Choosing Hegseth over me made Trump the only president who’s had two cabinet nominees requiring a vice presidential tiebreak after a 50–50 vote. No other president has had even one. Which says everything about the quality of his choices. For those who believe Democrats’ unanimity in voting no was purely political, votes for the previous SecDef nominees, Democrats and Republicans, were as follows: Lloyd Austin, 93-2; Mark Esper 90-8; James Mattis 98-1. Ashton Carter 93-5; Leon Panetta 100-0. Robert Gates 95-2. The difference: credentials. If not all Republican senators are stupid enough to think Hegseth is qualified (?), only three had the guts to vote no, one of whose cynical hypocrisy put us where we are. It’s shameful and cowardly.
Arriving at the Pentagon, Pete went to work implementing Project Trump 2025; his first communiqué was about ending DEI, because any military member not straight, male, white and Christian is inferior. Then, calling them “dishonorable” and “liars,” he banned trans people who, because they had the courage to be public about who they are, are braver than most; and about whom there’ve been fewer deportment issues than non-trans members. And he announced plans to interview top general officers to see which will kowtow and which won’t. Shoot protestors in the legs.

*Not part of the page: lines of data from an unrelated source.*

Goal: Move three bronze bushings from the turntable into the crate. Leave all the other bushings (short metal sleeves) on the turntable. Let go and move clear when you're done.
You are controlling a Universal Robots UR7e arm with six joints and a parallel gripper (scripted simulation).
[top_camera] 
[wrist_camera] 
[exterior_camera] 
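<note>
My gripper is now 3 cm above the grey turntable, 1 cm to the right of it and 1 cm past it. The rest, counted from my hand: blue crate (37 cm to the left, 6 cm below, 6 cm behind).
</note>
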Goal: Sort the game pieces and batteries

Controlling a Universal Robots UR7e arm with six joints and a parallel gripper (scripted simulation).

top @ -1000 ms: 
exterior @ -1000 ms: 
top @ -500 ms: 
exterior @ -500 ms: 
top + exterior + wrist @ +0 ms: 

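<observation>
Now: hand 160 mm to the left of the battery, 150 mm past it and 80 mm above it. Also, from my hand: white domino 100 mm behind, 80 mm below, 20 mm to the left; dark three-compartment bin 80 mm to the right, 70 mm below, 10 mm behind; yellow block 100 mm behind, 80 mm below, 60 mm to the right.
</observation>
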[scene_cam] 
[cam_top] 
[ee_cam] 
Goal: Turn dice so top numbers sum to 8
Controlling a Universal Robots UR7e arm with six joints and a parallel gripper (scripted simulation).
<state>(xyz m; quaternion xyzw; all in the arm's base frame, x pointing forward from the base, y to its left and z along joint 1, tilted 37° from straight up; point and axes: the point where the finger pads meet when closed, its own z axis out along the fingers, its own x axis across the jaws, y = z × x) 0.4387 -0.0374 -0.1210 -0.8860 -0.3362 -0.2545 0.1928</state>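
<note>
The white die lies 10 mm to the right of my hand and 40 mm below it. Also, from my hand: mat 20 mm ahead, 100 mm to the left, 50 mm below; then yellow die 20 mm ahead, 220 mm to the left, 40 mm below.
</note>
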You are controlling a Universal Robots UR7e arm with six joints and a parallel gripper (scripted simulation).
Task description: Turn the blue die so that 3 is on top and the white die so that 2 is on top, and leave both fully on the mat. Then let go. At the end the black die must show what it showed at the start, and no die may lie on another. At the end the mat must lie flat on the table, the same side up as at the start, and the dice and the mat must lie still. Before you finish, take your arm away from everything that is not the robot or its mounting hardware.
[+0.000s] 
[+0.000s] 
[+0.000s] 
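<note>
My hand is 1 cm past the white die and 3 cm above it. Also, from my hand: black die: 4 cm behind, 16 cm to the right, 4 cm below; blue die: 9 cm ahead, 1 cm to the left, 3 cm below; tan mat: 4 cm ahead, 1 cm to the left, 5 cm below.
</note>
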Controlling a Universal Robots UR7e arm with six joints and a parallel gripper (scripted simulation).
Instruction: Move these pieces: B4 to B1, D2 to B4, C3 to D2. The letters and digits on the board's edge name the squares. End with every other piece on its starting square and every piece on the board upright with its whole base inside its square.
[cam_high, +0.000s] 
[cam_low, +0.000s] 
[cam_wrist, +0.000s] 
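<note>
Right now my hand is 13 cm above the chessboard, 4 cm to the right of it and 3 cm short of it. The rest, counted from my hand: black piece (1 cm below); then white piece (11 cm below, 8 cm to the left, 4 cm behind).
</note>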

Beyond turning the military into his domestic enforcers, Trump is eliminating people and programs that would keep him in check. He fired inspectors general of virtually all government agencies. His Department of “Justice” ousted every prosecutor who worked with Jack Smith and will subject them to “investigations,” and it just ended further pursuit of Trump’s crimes. The firing of the IGs was clearly illegal because the law requires 30 days’ notice to Congress. The message: Whatcha gonna do about it?
Same with the TikTok law passed by Congress, signed by President Biden, and confirmed in a rare 9-0 ruling by the Supreme Court. Trump ignored it. Likewise, his demented attempt to rewrite the Constitution by executive order. He’s convinced he’s above the law, which, thanks to congressional pusillanimity and judicial corruption, it turns out he is. Then, because they’d get in his way, he rescinded the ethics rules ordered by President Biden.

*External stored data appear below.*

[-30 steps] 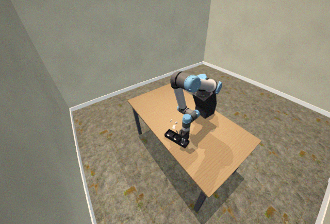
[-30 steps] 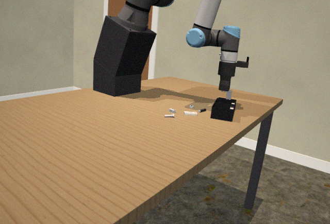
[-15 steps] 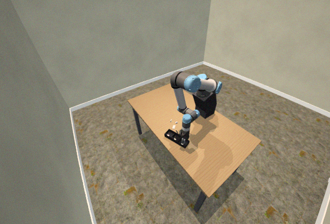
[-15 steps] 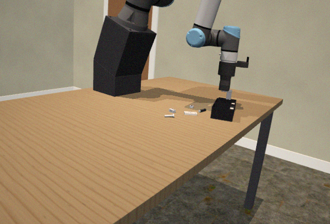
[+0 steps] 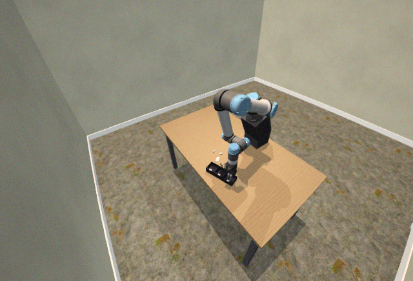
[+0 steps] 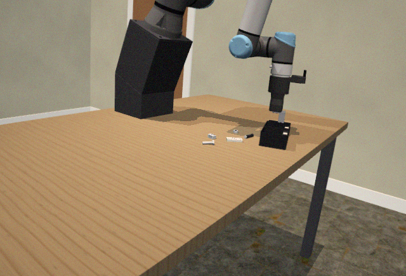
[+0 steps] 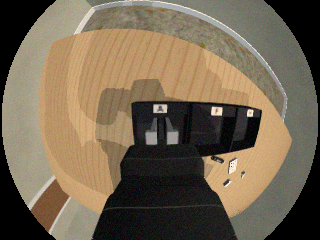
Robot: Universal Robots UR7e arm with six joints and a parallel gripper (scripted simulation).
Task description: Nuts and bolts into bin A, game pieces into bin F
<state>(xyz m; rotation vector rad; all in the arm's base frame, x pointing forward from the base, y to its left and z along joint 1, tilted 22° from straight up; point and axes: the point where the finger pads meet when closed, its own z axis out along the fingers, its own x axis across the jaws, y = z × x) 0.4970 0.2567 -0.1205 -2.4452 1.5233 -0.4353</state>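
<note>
My hand is 30 mm past the white speckled piece, 240 mm to the left of it and 30 mm above it. Round my hand: bolt (50 mm behind, 330 mm to the right, 30 mm below); small ring-shaped piece (90 mm behind, 160 mm to the right, 30 mm below); black bin (30 mm ahead, 80 mm to the right, 10 mm below).
</note>
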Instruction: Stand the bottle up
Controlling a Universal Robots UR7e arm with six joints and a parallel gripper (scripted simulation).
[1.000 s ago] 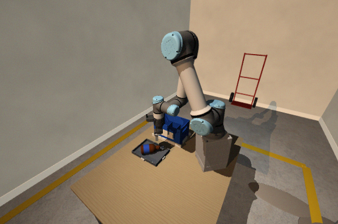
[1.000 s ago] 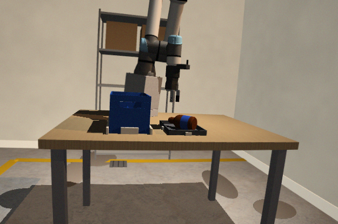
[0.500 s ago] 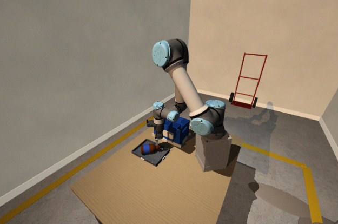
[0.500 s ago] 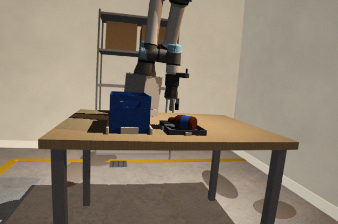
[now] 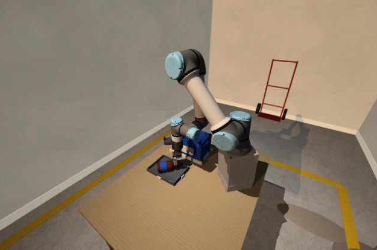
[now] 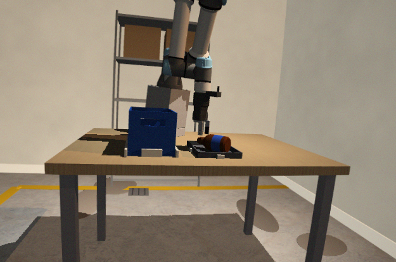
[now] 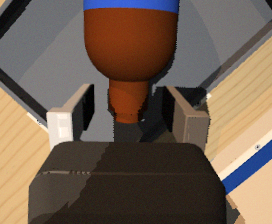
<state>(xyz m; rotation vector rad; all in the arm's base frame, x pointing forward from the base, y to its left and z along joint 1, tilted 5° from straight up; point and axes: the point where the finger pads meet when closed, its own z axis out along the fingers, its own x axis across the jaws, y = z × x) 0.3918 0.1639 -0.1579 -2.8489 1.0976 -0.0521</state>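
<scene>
The brown bottle is 50 mm below my hand, 40 mm to the left of it and 30 mm ahead of it. From my hand the other things lie so: tray: 80 mm below, 40 mm to the left, 30 mm ahead; then blue crate: 240 mm to the right, 20 mm ahead.
</scene>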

In a silent coup, our country has been captured by a group of very wealthy men, Christian nationalists who are anything but Christian, whose aim is to remove from government all institutions that have, till now, protected us from people like them; that stand in the way of unchecked power and unregulated self-enrichment; that let people not like them retain the power of the vote. And they’ve put in place enough judges and justices to clear their path.

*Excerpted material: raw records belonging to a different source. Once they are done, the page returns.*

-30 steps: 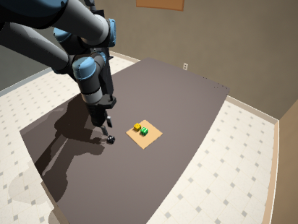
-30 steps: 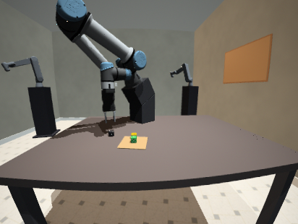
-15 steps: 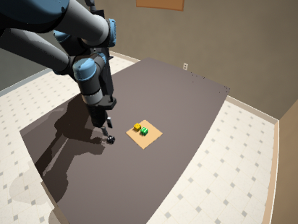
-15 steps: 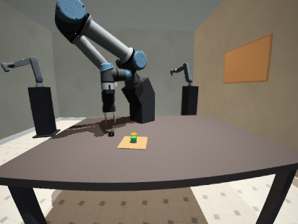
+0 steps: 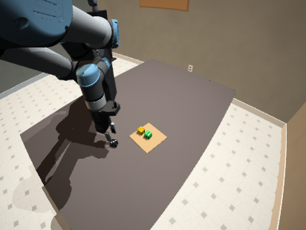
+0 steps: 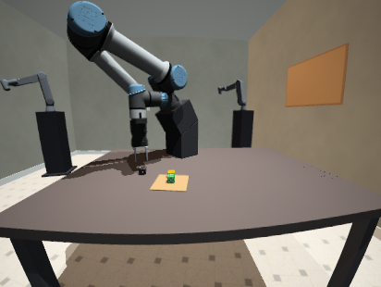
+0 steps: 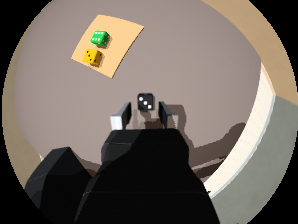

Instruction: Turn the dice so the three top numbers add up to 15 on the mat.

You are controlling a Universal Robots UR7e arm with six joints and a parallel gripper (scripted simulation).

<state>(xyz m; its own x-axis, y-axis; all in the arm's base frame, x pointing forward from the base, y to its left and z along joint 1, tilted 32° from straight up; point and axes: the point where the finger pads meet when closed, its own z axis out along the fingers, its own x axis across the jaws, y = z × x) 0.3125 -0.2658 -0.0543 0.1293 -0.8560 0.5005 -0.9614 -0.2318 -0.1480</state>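
The black die lies 7 cm below my hand. Also, from my hand: yellow die (13 cm to the left, 9 cm ahead, 7 cm below); then green die (13 cm ahead, 12 cm to the left, 7 cm below); then tan mat (13 cm ahead, 12 cm to the left, 9 cm below).
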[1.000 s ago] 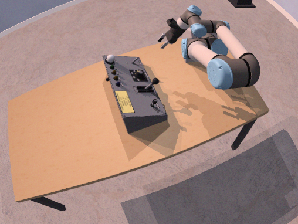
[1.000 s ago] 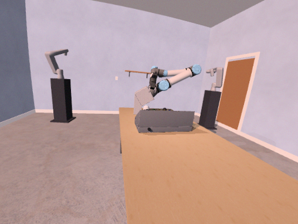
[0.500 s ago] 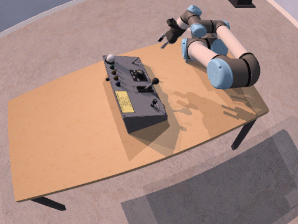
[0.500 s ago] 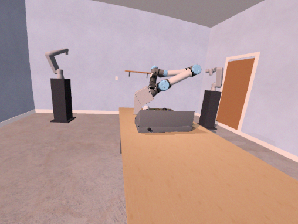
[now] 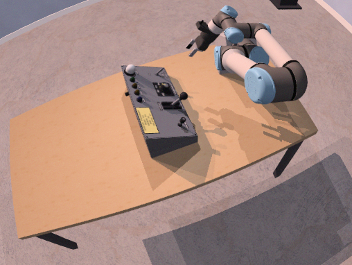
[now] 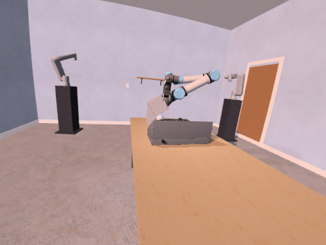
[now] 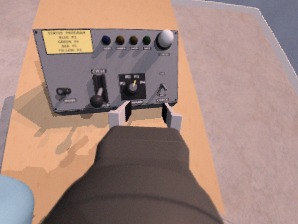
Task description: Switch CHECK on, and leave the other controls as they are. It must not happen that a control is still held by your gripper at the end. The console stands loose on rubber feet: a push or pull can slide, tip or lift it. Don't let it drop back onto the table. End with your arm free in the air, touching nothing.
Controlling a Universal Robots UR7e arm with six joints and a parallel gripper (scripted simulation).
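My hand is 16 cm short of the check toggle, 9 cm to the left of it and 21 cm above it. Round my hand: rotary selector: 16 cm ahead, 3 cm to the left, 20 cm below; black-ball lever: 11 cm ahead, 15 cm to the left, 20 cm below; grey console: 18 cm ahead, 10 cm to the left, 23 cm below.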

It’s been a concerted effort for years. In Trump, they recognized the perfect stooge, one they could convince he’s in charge because he so desperately needs to be; a frontman willing, for his needy gratification, to keep public eyes off what’s happening; to cede the agenda to Project 2025. It’s not Greenland or Panama or Canada. It’s in the backrooms of the White House, into which they’ve charmed and threatened unimaginably rich oligarchs to bankroll their efforts. Trump gives them what they want because they give him what he needs.
Trump was elected by a minority of voters, strategically convinced it was about eggs and immigrants. People who look worshipfully at his self-pity and rejoice as he strikes at the vulnerable, who will include, before long, themselves. When they realize that, it’ll be too late.
It’s hard to accept, to know whether to tune out or scream into the night. Trump has the limelight. For him, vengeance is the goal; that, and validating his neediness. He’s president of people who see the cruelty and love it. And of the string-pullers. The more distracting outrage he engenders, the more he lies and pounds his chest, the more he fools the media into focusing on the hole rather than the donut, the more easily the Project-iles can take down our democracy, all but unreported, brick by brick.
For those who still believe in democracy and kindness, it’s hard to watch and harder to know what to do.